TASK TO COMPLETE »
Could you return every record below without changing a word?
[DATA TO USE — start]
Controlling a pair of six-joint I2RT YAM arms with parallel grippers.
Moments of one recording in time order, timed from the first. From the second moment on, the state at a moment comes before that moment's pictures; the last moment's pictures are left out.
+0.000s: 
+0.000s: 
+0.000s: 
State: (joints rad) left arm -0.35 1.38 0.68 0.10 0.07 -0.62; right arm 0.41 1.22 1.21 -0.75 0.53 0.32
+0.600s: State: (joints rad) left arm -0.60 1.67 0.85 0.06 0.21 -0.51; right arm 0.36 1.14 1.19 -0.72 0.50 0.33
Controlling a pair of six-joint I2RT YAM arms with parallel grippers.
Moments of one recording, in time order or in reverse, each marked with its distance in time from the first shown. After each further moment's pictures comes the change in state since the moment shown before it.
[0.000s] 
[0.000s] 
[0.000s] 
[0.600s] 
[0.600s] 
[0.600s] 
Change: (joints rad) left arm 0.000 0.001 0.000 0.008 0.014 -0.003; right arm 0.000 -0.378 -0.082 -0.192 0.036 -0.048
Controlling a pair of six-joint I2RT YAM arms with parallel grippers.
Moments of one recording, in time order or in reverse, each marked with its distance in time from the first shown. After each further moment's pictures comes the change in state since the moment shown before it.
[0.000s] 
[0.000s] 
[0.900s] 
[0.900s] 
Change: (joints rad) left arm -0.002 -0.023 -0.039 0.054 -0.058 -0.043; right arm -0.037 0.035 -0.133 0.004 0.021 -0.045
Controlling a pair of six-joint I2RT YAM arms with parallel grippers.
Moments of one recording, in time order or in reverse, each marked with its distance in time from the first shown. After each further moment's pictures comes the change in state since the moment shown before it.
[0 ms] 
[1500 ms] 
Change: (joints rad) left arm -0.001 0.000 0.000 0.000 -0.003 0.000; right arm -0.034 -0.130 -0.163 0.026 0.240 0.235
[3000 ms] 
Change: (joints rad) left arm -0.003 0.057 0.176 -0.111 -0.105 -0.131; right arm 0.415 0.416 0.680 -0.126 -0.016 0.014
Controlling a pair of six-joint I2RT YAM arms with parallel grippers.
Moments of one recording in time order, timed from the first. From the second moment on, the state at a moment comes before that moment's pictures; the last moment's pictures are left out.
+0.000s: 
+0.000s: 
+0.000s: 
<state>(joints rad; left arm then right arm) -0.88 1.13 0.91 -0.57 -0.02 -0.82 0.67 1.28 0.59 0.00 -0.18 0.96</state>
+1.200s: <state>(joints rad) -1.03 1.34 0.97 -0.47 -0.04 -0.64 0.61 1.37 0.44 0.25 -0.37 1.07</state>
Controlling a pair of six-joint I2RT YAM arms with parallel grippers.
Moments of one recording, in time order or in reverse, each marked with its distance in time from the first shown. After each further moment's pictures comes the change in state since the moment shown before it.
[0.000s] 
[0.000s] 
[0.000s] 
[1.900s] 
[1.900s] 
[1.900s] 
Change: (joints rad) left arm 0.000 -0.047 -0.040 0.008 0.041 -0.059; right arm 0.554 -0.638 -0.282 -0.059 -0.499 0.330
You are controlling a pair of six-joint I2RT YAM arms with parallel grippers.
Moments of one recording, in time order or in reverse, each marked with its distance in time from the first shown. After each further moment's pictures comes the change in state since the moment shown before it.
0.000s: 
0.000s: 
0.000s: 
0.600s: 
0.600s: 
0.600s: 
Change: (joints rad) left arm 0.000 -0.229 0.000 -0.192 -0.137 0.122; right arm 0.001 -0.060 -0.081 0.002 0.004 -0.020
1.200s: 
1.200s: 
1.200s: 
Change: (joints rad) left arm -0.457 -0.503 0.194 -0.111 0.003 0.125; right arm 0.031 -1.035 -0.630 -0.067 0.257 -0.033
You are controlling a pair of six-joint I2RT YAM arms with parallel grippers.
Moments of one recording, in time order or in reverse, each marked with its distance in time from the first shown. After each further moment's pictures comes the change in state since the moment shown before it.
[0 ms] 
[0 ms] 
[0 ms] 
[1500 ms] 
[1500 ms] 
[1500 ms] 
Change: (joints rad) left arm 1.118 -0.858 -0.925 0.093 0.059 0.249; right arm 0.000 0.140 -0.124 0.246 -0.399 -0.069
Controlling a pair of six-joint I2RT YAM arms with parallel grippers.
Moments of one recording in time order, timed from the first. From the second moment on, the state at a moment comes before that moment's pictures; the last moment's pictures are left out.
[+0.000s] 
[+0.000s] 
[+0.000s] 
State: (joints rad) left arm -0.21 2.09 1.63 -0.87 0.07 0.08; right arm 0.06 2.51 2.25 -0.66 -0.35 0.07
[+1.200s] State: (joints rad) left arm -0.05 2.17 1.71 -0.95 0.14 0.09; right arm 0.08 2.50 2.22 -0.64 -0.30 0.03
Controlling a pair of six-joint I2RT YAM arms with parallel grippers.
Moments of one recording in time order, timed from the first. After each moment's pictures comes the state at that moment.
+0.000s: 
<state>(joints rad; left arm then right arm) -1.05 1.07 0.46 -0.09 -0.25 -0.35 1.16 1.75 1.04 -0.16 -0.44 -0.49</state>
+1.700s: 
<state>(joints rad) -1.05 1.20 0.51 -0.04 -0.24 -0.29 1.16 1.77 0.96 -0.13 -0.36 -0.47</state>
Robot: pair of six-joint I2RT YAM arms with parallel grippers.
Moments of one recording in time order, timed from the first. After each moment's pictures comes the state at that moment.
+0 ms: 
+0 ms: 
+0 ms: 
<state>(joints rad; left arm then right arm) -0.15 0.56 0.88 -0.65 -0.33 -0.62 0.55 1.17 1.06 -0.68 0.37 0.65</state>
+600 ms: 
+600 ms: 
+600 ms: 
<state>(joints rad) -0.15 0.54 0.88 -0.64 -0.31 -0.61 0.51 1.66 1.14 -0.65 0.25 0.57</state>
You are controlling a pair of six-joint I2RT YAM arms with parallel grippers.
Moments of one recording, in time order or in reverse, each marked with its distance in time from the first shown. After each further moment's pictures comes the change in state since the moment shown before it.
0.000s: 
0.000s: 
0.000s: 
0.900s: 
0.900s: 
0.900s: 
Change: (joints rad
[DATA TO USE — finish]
EXERCISE RESPONSE »
Controlling a pair of six-joint I2RT YAM arms with parallel grippers.
Moments of one recording in time order, timed from the first. From the second moment on, the state at a moment comes before that moment's pictures; the last moment's pictures are left out.
+0.000s: 
+0.000s: 
+0.000s: 
State: (joints rad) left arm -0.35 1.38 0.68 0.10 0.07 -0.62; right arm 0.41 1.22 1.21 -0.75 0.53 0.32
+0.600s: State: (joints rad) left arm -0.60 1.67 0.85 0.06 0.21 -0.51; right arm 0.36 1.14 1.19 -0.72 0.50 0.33
Controlling a pair of six-joint I2RT YAM arms with parallel grippers.
Moments of one recording, in time order or in reverse, each marked with its distance in time from the first shown. After each further moment's pictures comes the change in state since the moment shown before it.
[0.000s] 
[0.000s] 
[0.000s] 
[0.600s] 
[0.600s] 
[0.600s] 
Change: (joints rad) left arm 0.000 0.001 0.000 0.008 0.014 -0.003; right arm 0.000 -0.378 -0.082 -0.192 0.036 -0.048
Controlling a pair of six-joint I2RT YAM arms with parallel grippers.
Moments of one recording, in time order or in reverse, each marked with its distance in time from the first shown. After each further moment's pictures comes the change in state since the moment shown before it.
[0.000s] 
[0.000s] 
[0.900s] 
[0.900s] 
Change: (joints rad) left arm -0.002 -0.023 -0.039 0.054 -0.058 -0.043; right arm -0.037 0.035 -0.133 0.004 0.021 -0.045
Controlling a pair of six-joint I2RT YAM arms with parallel grippers.
Moments of one recording, in time order or in reverse, each marked with its distance in time from the first shown. After each further moment's pictures comes the change in state since the moment shown before it.
[0 ms] 
[1500 ms] 
Change: (joints rad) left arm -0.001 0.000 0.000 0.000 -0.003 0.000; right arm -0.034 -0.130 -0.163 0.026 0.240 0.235
[3000 ms] 
Change: (joints rad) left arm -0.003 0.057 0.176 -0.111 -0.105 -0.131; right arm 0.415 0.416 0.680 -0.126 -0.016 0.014
Controlling a pair of six-joint I2RT YAM arms with parallel grippers.
Moments of one recording in time order, timed from the first. From the second moment on, the state at a moment comes before that moment's pictures; the last moment's pictures are left out.
+0.000s: 
+0.000s: 
+0.000s: 
<state>(joints rad; left arm then right arm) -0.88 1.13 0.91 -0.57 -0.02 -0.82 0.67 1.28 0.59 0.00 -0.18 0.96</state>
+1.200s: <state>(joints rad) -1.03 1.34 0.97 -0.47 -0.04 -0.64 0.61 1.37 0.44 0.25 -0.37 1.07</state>
Controlling a pair of six-joint I2RT YAM arms with parallel grippers.
Moments of one recording, in time order or in reverse, each marked with its distance in time from the first shown. After each further moment's pictures comes the change in state since the moment shown before it.
[0.000s] 
[0.000s] 
[0.000s] 
[1.900s] 
[1.900s] 
[1.900s] 
Change: (joints rad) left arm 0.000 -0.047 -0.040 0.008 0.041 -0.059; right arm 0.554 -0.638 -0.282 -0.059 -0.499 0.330
You are controlling a pair of six-joint I2RT YAM arms with parallel grippers.
Moments of one recording, in time order or in reverse, each marked with its distance in time from the first shown. After each further moment's pictures comes the change in state since the moment shown before it.
0.000s: 
0.000s: 
0.000s: 
0.600s: 
0.600s: 
0.600s: 
Change: (joints rad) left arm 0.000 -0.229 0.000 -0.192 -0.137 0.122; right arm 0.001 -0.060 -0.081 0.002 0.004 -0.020
1.200s: 
1.200s: 
1.200s: 
Change: (joints rad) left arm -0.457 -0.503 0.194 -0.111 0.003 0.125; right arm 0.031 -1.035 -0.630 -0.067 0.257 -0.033
You are controlling a pair of six-joint I2RT YAM arms with parallel grippers.
Moments of one recording, in time order or in reverse, each marked with its distance in time from the first shown. After each further moment's pictures comes the change in state since the moment shown before it.
[0 ms] 
[0 ms] 
[0 ms] 
[1500 ms] 
[1500 ms] 
[1500 ms] 
Change: (joints rad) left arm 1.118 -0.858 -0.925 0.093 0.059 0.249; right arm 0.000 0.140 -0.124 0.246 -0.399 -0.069
Controlling a pair of six-joint I2RT YAM arms with parallel grippers.
Moments of one recording in time order, timed from the first. From the second moment on, the state at a moment comes before that moment's pictures; the last moment's pictures are left out.
[+0.000s] 
[+0.000s] 
[+0.000s] 
State: (joints rad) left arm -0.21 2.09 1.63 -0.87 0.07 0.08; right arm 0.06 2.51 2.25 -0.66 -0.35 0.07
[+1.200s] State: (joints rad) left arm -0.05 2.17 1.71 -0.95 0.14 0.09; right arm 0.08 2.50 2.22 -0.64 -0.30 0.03
Controlling a pair of six-joint I2RT YAM arms with parallel grippers.
Moments of one recording in time order, timed from the first. After each moment's pictures comes the state at that moment.
+0.000s: 
<state>(joints rad; left arm then right arm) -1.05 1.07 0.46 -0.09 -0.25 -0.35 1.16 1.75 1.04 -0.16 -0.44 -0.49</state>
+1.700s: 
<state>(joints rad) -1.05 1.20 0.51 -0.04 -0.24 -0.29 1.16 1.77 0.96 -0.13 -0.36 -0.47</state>
Robot: pair of six-joint I2RT YAM arms with parallel grippers.
Moments of one recording in time order, timed from the first. After each moment's pictures comes the state at that moment.
+0 ms: 
+0 ms: 
+0 ms: 
<state>(joints rad; left arm then right arm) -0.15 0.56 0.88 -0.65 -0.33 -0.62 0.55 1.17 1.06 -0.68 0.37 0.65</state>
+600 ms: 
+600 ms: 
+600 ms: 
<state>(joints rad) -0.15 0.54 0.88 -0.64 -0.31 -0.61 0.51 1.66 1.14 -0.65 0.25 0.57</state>
You are controlling a pair of six-joint I2RT YAM arms with parallel grippers.
Moments of one recording, in time order or in reverse, each marked with its distance in time from the first shown. After each further moment's pictures comes the change in state since the moment shown before it.
0.000s: 
0.000s: 
0.000s: 
0.900s: 
0.900s: 
0.900s: 
Change: (joints rad

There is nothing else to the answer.